**Exercise instructions**
Give back the exact lines of the material below from the one containing "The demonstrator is" through the one containing "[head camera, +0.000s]", and no pictures.
= Beginning of Section =
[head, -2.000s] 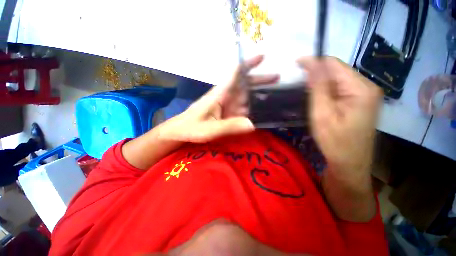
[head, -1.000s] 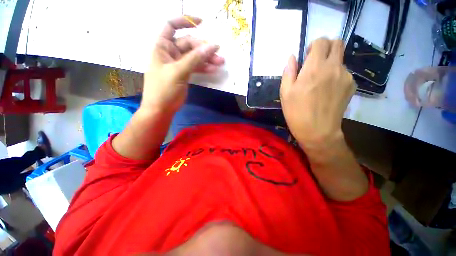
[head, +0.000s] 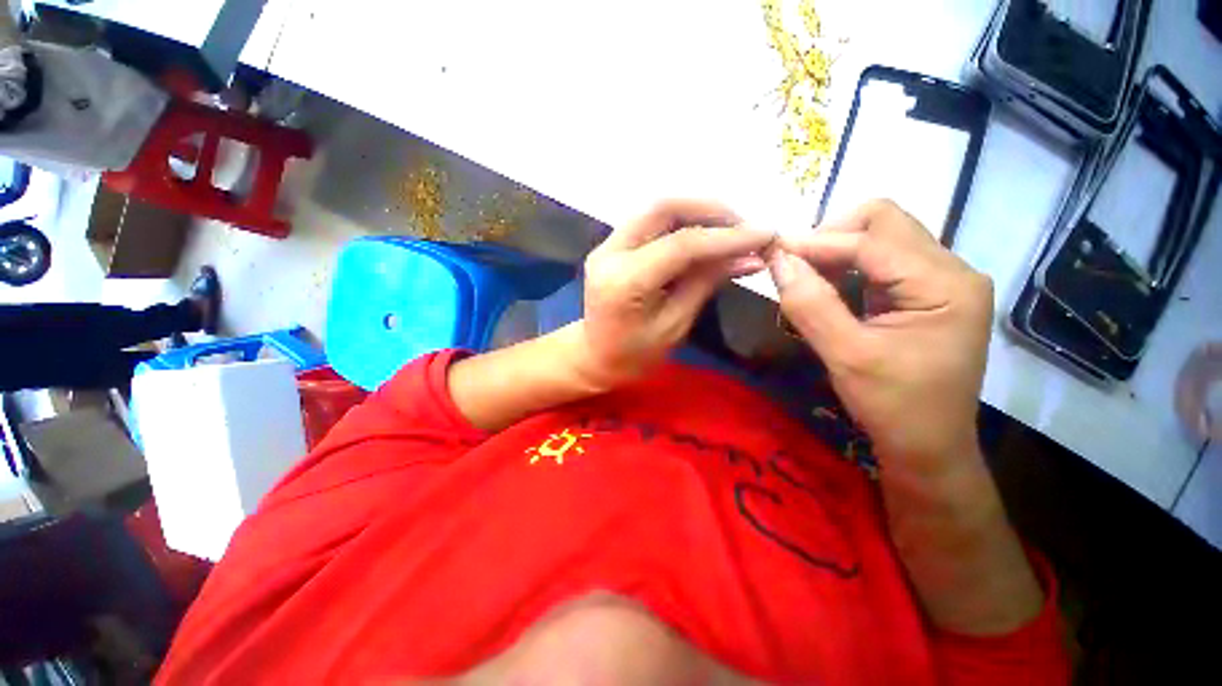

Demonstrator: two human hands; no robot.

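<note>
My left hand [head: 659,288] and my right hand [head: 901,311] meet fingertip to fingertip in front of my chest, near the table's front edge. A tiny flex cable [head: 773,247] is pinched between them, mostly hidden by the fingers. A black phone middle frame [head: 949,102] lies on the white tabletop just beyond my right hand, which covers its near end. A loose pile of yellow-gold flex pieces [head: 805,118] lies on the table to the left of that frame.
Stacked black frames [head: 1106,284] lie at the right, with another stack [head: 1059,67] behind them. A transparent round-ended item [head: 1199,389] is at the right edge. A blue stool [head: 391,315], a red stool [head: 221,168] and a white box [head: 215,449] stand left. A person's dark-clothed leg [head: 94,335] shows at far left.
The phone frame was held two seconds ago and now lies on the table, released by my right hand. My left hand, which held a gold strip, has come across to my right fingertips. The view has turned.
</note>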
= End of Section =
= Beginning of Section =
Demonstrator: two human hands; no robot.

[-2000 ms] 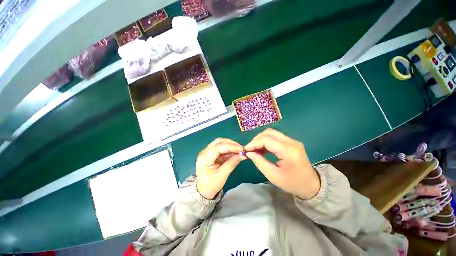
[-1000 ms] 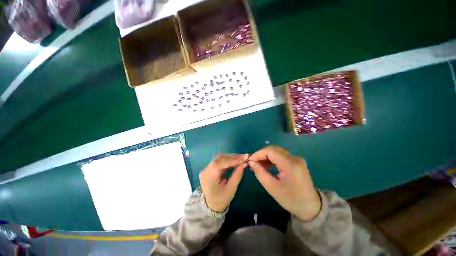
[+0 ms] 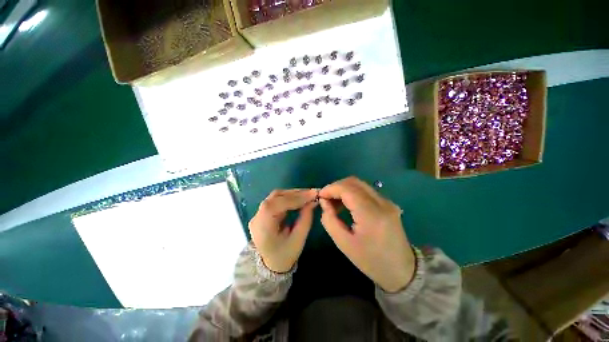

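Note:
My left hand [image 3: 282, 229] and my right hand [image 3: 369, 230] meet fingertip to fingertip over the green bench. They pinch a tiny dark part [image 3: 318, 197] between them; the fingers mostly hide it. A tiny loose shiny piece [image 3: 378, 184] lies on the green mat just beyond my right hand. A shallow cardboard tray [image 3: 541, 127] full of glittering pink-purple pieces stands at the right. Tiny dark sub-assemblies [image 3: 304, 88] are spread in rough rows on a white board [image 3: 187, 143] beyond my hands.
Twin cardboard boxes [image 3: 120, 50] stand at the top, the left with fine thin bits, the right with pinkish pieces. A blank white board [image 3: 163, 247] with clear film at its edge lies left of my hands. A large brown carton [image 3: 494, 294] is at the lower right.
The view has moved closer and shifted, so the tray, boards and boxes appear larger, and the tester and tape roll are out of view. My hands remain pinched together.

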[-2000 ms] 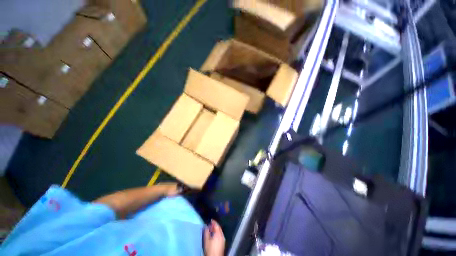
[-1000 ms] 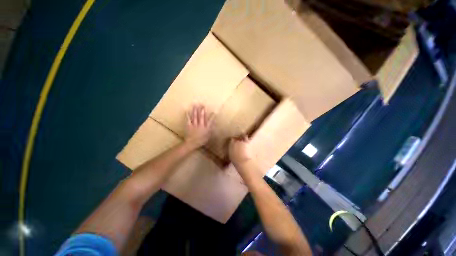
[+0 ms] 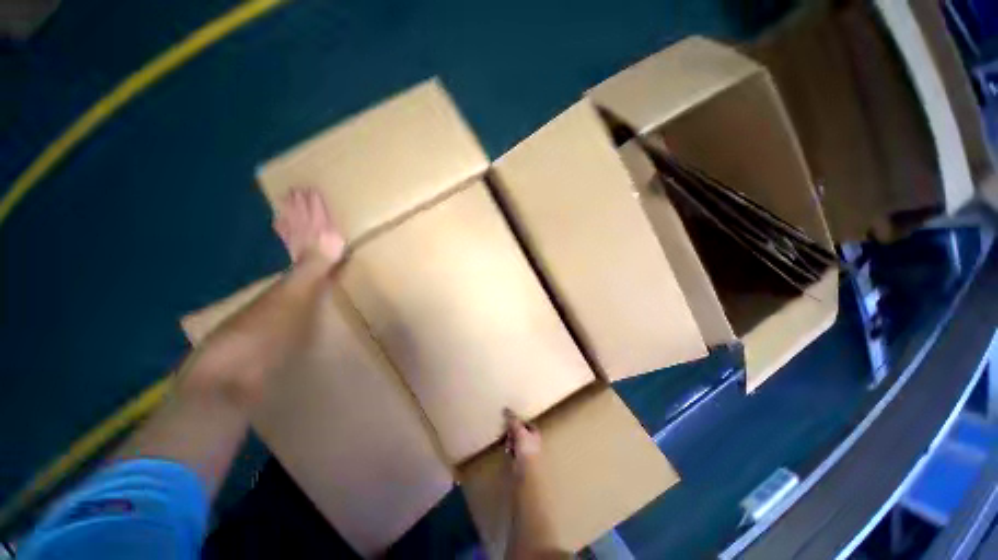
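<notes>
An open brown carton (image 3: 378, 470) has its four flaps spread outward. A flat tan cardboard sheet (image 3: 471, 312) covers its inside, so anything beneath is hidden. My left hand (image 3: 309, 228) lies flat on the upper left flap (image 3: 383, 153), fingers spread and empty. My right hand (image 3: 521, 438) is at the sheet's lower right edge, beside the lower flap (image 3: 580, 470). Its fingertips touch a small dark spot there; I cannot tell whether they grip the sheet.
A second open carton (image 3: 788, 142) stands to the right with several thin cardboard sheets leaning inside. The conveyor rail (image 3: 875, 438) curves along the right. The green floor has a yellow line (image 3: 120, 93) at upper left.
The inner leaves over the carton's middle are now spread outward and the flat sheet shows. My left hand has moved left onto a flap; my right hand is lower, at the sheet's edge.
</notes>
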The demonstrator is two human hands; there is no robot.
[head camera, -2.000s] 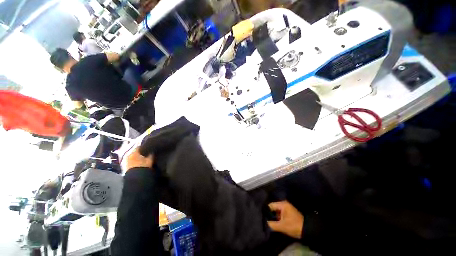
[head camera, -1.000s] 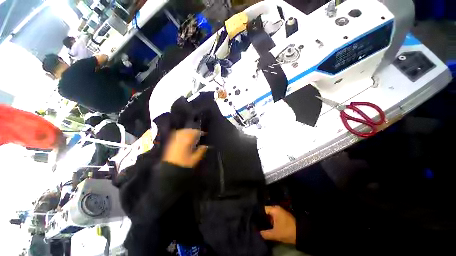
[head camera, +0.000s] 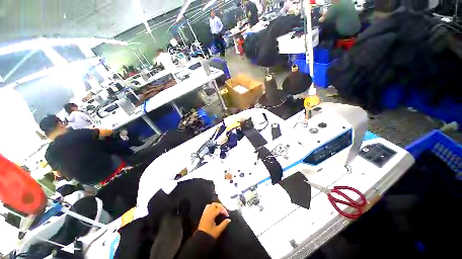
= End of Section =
**Task answer**
The demonstrator is two human hands; there is no robot.
[head camera, -2.000s] 
[head camera, -1.000s] 
[head camera, +0.000s] 

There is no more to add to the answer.